→ ASSIGNMENT: Return each line of the listing below, unchanged, and omit the images.

→ PROVIDED ENTRIES:
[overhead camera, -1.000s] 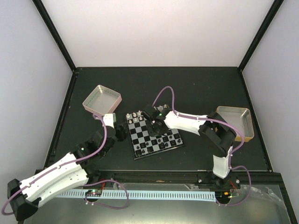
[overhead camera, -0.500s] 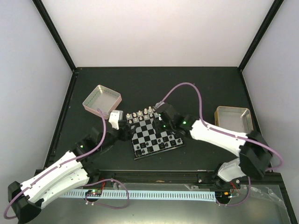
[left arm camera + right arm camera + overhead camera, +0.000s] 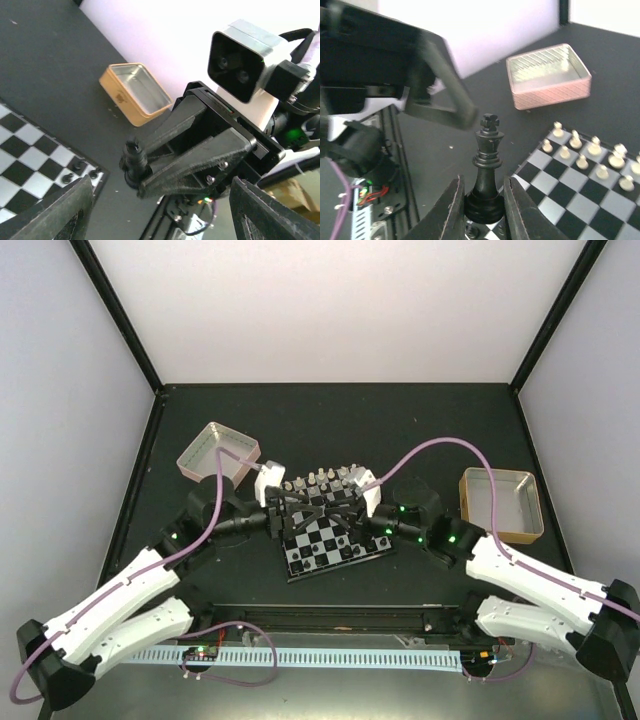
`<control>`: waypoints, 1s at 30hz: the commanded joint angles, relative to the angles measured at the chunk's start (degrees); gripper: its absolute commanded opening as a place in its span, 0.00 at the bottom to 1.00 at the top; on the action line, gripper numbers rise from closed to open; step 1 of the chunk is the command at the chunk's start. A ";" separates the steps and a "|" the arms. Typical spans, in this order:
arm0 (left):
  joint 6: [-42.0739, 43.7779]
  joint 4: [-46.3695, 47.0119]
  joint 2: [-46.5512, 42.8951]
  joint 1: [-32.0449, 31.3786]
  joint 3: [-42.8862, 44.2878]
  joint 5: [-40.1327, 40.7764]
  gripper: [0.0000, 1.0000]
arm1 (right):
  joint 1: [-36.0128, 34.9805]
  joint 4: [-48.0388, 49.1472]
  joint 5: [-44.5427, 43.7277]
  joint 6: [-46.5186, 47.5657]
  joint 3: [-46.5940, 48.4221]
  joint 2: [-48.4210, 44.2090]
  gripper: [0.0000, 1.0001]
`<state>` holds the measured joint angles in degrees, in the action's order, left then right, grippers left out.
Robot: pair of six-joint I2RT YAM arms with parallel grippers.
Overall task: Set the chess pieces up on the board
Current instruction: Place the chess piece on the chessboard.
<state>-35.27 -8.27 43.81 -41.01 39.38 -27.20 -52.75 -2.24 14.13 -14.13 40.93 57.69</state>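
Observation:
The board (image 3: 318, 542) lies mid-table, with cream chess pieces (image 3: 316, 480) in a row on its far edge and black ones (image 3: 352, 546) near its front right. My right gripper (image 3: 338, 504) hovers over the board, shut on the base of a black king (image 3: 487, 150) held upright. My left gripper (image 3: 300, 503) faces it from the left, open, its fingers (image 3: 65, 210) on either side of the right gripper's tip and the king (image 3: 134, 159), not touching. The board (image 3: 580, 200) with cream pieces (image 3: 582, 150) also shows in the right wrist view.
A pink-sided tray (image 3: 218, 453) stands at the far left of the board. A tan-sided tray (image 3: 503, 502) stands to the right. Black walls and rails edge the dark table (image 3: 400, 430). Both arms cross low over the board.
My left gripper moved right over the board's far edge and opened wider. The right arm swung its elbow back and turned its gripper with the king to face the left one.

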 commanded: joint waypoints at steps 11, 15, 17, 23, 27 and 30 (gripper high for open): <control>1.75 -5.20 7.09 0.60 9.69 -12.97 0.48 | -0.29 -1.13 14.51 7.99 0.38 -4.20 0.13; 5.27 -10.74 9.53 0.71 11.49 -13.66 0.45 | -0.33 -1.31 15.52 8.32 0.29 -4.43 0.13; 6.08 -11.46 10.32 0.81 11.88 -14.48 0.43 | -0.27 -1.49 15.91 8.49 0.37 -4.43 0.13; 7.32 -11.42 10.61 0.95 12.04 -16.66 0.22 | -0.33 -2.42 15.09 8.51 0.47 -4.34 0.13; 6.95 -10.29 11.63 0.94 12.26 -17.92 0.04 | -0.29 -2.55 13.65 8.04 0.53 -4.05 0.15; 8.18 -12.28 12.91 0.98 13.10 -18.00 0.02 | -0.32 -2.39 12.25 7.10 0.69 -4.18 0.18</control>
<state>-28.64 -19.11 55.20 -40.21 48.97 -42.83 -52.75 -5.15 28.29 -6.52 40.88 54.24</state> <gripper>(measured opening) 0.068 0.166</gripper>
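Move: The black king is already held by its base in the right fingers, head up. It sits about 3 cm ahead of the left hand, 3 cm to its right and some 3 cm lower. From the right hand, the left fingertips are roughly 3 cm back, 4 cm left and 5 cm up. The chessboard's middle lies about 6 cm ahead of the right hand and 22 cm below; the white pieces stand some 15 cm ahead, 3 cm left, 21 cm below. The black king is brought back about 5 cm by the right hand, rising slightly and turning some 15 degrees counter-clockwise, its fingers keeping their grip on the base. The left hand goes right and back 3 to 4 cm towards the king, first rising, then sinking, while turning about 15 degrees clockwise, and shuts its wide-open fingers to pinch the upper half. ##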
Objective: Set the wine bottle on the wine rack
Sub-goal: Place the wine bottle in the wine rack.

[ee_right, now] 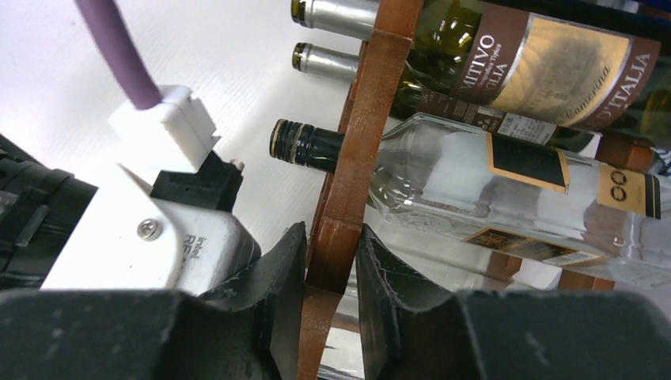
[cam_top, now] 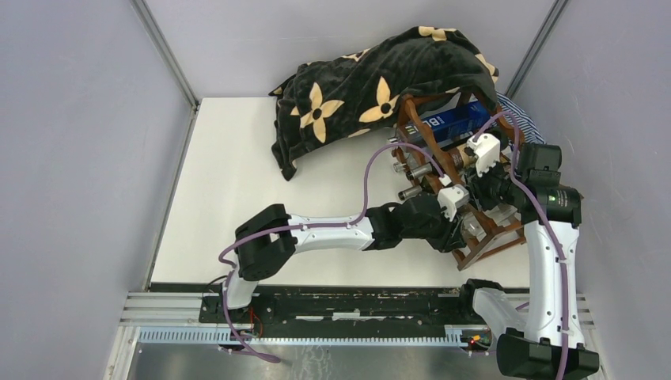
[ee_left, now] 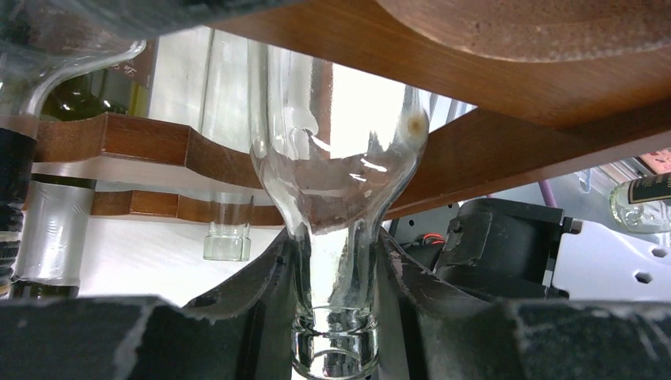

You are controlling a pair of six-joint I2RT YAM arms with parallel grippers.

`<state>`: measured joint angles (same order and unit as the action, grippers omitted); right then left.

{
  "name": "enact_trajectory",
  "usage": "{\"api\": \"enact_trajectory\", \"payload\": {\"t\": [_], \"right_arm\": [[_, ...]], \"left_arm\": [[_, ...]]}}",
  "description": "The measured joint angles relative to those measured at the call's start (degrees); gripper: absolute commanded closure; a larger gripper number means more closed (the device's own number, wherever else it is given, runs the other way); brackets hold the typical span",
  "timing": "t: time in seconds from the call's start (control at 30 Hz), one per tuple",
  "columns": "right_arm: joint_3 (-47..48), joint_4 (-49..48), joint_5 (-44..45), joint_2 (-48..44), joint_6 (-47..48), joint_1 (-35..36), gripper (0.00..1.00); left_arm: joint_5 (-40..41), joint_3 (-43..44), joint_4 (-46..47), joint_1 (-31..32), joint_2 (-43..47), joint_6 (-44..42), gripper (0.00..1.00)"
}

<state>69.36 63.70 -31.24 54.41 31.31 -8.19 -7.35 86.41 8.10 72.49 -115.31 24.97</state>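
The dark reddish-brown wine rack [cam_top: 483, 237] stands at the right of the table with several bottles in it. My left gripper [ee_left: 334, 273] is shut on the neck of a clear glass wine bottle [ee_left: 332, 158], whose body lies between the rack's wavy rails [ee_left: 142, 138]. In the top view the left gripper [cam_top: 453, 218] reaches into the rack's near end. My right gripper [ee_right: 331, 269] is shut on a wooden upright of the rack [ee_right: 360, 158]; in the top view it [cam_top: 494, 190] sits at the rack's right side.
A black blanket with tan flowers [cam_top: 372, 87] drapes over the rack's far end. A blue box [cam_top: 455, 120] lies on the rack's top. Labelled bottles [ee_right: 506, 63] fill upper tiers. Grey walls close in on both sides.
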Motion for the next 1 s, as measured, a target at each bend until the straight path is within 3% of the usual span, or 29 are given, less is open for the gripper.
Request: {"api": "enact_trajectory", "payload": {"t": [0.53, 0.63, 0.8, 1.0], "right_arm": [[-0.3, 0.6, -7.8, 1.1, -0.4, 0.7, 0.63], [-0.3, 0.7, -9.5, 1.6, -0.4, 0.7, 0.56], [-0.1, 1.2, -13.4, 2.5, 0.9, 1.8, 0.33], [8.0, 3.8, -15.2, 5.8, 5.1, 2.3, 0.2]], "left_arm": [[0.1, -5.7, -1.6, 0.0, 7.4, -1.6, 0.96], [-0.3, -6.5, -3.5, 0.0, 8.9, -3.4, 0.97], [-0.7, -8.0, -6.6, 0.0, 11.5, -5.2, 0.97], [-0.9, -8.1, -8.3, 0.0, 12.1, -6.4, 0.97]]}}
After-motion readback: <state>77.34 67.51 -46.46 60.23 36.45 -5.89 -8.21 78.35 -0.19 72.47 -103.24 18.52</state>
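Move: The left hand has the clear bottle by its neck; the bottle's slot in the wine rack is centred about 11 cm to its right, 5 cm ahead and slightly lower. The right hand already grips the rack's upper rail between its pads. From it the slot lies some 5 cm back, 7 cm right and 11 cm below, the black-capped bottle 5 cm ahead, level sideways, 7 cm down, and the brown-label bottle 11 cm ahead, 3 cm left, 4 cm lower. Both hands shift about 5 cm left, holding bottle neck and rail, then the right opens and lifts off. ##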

→ EXPECTED OUTPUT:
[overhead camera, -1.000s] 
[overhead camera, -0.500s] 
[left arm camera + right arm camera + overhead camera, +0.000s] 
`<control>`: waypoints, 1s at 30hz: the commanded joint angles, relative to the angles measured at the chunk's start (degrees); gripper: its absolute commanded opening as a place in its span, 0.00 at the bottom to 1.00 at the top; on the action line, gripper numbers rise from closed to open; step 1 of the chunk is the command at the chunk's start. A ";" separates the steps and a "|" the arms. Typical spans, in this order:
arm0 (left):
  joint 6: [-42.0739, 43.7779]
  joint 4: [-46.3695, 47.0119]
  joint 2: [-46.5512, 42.8951]
  joint 1: [-32.0449, 31.3786]
  joint 3: [-42.8862, 44.2878]
  joint 5: [-40.1327, 40.7764]
  gripper: [0.0000, 1.0000]
arm1 (right):
  joint 1: [-36.0128, 34.9805]
  joint 4: [-48.0388, 49.1472]
  joint 5: [-44.5427, 43.7277]
  joint 6: [-46.5186, 47.5657]
  joint 3: [-46.5940, 48.4221]
  joint 2: [-48.4210, 44.2090]
  gripper: [0.0000, 1.0001]
`<state>` holds the measured joint angles in degrees, in the action's order, left then right, grippers left out.
Robot: pair of six-joint I2RT YAM arms with parallel grippers.
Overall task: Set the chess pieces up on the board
Current instruction: Place the chess piece on the chessboard.
<state>-35.27 -8.27 43.81 -41.01 39.38 -27.20 -52.75 -2.24 14.13 -14.13 40.93 57.69</state>
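Observation:
The board (image 3: 318, 542) lies mid-table, with cream chess pieces (image 3: 316, 480) in a row on its far edge and black ones (image 3: 352, 546) near its front right. My right gripper (image 3: 338, 504) hovers over the board, shut on the base of a black king (image 3: 487, 150) held upright. My left gripper (image 3: 300, 503) faces it from the left, open, its fingers (image 3: 65, 210) on either side of the right gripper's tip and the king (image 3: 134, 159), not touching. The board (image 3: 580, 200) with cream pieces (image 3: 582, 150) also shows in the right wrist view.
A pink-sided tray (image 3: 218, 453) stands at the far left of the board. A tan-sided tray (image 3: 503, 502) stands to the right. Black walls and rails edge the dark table (image 3: 400, 430). Both arms cross low over the board.
My left gripper moved right over the board's far edge and opened wider. The right arm swung its elbow back and turned its gripper with the king to face the left one.
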
 commanded: joint waypoints at steps 11, 15, 17, 23, 27 and 30 (gripper high for open): <control>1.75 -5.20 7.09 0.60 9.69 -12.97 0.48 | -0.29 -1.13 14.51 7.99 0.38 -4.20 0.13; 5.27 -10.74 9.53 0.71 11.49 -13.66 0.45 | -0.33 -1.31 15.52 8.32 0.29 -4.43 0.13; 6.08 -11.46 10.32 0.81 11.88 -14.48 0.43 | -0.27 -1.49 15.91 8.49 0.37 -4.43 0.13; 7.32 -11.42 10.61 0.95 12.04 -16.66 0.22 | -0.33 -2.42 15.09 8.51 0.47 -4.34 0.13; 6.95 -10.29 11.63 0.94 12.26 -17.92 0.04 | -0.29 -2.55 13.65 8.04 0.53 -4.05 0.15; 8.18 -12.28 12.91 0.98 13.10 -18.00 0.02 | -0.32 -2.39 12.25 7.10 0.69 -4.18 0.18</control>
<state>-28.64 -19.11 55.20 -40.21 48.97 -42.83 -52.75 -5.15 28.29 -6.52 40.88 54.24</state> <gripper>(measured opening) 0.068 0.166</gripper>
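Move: The black king is already held by its base in the right fingers, head up. It sits about 3 cm ahead of the left hand, 3 cm to its right and some 3 cm lower. From the right hand, the left fingertips are roughly 3 cm back, 4 cm left and 5 cm up. The chessboard's middle lies about 6 cm ahead of the right hand and 22 cm below; the white pieces stand some 15 cm ahead, 3 cm left, 21 cm below. The black king is brought back about 5 cm by the right hand, rising slightly and turning some 15 degrees counter-clockwise, its fingers keeping their grip on the base. The left hand goes right and back 3 to 4 cm towards the king, first rising, then sinking, while turning about 15 degrees clockwise, and shuts its wide-open fingers to pinch the upper half. ##
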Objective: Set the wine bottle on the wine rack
Sub-goal: Place the wine bottle in the wine rack.

[ee_right, now] 
[cam_top, now] 
[ee_left, now] 

You are controlling a pair of six-joint I2RT YAM arms with parallel grippers.

`<state>`: measured joint angles (same order and unit as the action, grippers omitted); right then left.

{
  "name": "enact_trajectory",
  "usage": "{\"api\": \"enact_trajectory\", \"payload\": {\"t\": [_], \"right_arm\": [[_, ...]], \"left_arm\": [[_, ...]]}}",
  "description": "The measured joint angles relative to those measured at the call's start (degrees); gripper: absolute commanded closure; a larger gripper number means more closed (the device's own number, wherever else it is given, runs the other way); brackets hold the typical span",
  "timing": "t: time in seconds from the call's start (control at 30 Hz), one per tuple",
  "columns": "right_arm: joint_3 (-47..48), joint_4 (-49..48), joint_5 (-44..45), joint_2 (-48..44), joint_6 (-47..48), joint_1 (-35..36), gripper (0.00..1.00); left_arm: joint_5 (-40..41), joint_3 (-43..44), joint_4 (-46..47), joint_1 (-31..32), joint_2 (-43..47), joint_6 (-44..42), gripper (0.00..1.00)"
}

<state>69.36 63.70 -31.24 54.41 31.31 -8.19 -7.35 86.41 8.10 72.49 -115.31 24.97</state>
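The dark reddish-brown wine rack [cam_top: 483, 237] stands at the right of the table with several bottles in it. My left gripper [ee_left: 334, 273] is shut on the neck of a clear glass wine bottle [ee_left: 332, 158], whose body lies between the rack's wavy rails [ee_left: 142, 138]. In the top view the left gripper [cam_top: 453, 218] reaches into the rack's near end. My right gripper [ee_right: 331, 269] is shut on a wooden upright of the rack [ee_right: 360, 158]; in the top view it [cam_top: 494, 190] sits at the rack's right side.
A black blanket with tan flowers [cam_top: 372, 87] drapes over the rack's far end. A blue box [cam_top: 455, 120] lies on the rack's top. Labelled bottles [ee_right: 506, 63] fill upper tiers. Grey walls close in on both sides.
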Motion for the next 1 s, as measured, a target at each bend until the straight path is within 3% of the usual span, or 29 are given, less is open for the gripper.
Request: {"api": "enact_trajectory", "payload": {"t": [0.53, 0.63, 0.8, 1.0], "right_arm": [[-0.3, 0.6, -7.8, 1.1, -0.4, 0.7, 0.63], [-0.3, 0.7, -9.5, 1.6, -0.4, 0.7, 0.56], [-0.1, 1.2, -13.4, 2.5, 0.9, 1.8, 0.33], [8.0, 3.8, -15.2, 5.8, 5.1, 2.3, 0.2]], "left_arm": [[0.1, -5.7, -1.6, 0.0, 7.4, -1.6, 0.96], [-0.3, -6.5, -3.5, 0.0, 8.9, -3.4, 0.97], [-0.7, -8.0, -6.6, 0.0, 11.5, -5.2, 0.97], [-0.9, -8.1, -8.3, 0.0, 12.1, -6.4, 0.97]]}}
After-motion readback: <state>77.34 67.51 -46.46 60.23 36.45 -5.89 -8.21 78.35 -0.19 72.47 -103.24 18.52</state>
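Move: The left hand has the clear bottle by its neck; the bottle's slot in the wine rack is centred about 11 cm to its right, 5 cm ahead and slightly lower. The right hand already grips the rack's upper rail between its pads. From it the slot lies some 5 cm back, 7 cm right and 11 cm below, the black-capped bottle 5 cm ahead, level sideways, 7 cm down, and the brown-label bottle 11 cm ahead, 3 cm left, 4 cm lower. Both hands shift about 5 cm left, holding bottle neck and rail, then the right opens and lifts off. ##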

No additional output is expected.